Written by: Nicholas Sparks

Released: September 8, 2009 by Grand Central Publishing

Summary: Seventeen year old Veronica "Ronnie" Miller's life was turned upside-down when her parents divorced and her father moved from New York City to Wrightsville Beach, North Carolina. Three years later, she remains angry and alienated from her parents, especially her father...until her mother decides it would be in everyone's best interest if she spent the summer in Wilmington with him. Ronnie's father, a former concert pianist and teacher, is living a quiet life in the beach town, immersed in creating a work of art that will become the centerpiece of a local church. The tale that unfolds is an unforgettable story of love on many levels--first love, love between parents and children -- that demonstrates, as only a Nicholas Sparks novel can, the many ways that love can break our hearts...and heal them.





Ok, I have to admit that I don’t really like Nicholas Sparks or his writing.

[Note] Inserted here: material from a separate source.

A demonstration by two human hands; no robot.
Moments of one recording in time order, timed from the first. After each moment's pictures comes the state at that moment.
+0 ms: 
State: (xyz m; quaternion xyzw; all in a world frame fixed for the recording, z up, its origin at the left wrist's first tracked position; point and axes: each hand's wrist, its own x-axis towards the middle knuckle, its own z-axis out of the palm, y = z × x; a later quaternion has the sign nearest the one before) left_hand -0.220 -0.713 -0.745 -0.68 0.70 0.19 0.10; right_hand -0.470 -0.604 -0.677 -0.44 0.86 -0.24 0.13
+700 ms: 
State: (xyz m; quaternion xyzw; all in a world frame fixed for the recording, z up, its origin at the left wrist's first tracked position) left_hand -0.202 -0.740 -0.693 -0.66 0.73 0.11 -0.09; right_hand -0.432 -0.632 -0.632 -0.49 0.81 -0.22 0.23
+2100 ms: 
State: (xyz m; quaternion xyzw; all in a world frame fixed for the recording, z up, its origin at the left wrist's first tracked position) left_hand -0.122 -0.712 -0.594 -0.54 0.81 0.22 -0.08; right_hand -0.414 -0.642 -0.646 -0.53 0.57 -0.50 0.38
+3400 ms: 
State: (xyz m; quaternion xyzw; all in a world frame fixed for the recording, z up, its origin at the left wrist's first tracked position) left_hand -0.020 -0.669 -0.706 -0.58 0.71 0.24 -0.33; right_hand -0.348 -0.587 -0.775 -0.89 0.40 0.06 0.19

The Notebook made me gag and A Walk to Remember was disgustingly predictable. I also didn’t want to read this book at all at first since there was the movie cover (unfortunately the copy that I bought) with Miley Cyrus on the cover. Not only do I really detest movie covers but I’m not a big fan of hers either. That being said, I did really enjoy reading this book. Yes, it was predictable at parts… ok a whole lot of parts… but there were some good moments thrown in that took you a little by surprise.

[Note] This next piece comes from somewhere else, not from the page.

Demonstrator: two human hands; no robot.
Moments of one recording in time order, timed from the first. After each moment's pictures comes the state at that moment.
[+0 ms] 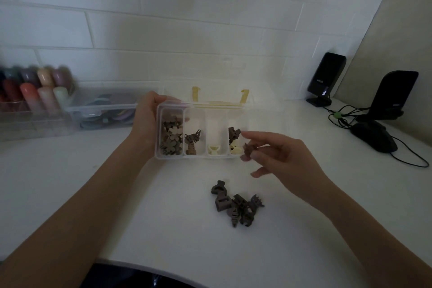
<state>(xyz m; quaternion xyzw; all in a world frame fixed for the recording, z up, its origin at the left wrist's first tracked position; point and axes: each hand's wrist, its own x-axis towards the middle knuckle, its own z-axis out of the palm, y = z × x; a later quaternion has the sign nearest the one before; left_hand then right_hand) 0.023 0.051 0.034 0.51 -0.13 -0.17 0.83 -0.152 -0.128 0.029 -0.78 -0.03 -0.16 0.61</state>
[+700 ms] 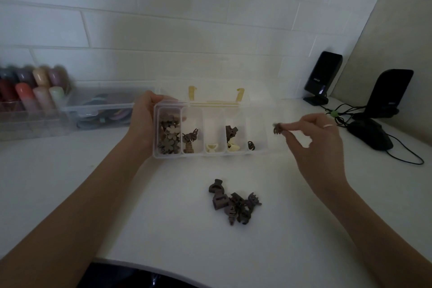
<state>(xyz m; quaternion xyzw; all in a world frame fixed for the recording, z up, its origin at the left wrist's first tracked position) 0.024 0.051 0.033 0.51 -0.12 -0.18 0.84 -0.153 -0.170 0.021 -0.86 0.15 -0.44 0.21</state>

I think that one reason that I maybe enjoyed this book was because the screenplay was written first and then the novel? I don’t know. Anyways, I liked it. It made me laugh, cry, and all those other good responses that you want from a novel. In fact, I was so engrossed in it that I just had to finish reading it last night… or rather early, early this morning. Probably not the best idea since I worked today, but whatever; I really just wanted to find out how it ended.

The characters in this novel are what you would expect from Sparks; jaded but good, and always doing the right thing in the end. Except, of course, the main antagonist, but every book needs one of them anyways and even he made you feel sort of sorry for him. Maybe pity is the better word, but either way there was more there.
I have to say that I was really able to relate and bond with the main character Ronnie Miller, whose part was scripted specifically with Miley Cyrus in mind, which was something that made reading the book all the more pleasurable since I was able to imagine myself in the same position for a lot of it. Also, by the end of the book I was wishing that I was able to find a guy like Will Blakelee, the main squeeze in the book, since he was portrayed as the epitome of perfection. Alas, I don’t think that people like him are real.

As I said above, the plot was expected but it was still nice to read. It was a real bildungsroman with a nice romance that was something that made you warm inside when you were reading it. At times you were mentally shouting at the characters for some reason or another; it seemed as though they were clueless half the time when the answer seemed to be so apparent. Still, movie cover aside, I’m glad that I bought it to read.

Overall I’m going to give it a 6/10. It was nice but the predictable nature of the plot lowered the score from what could have maybe been an 8/10.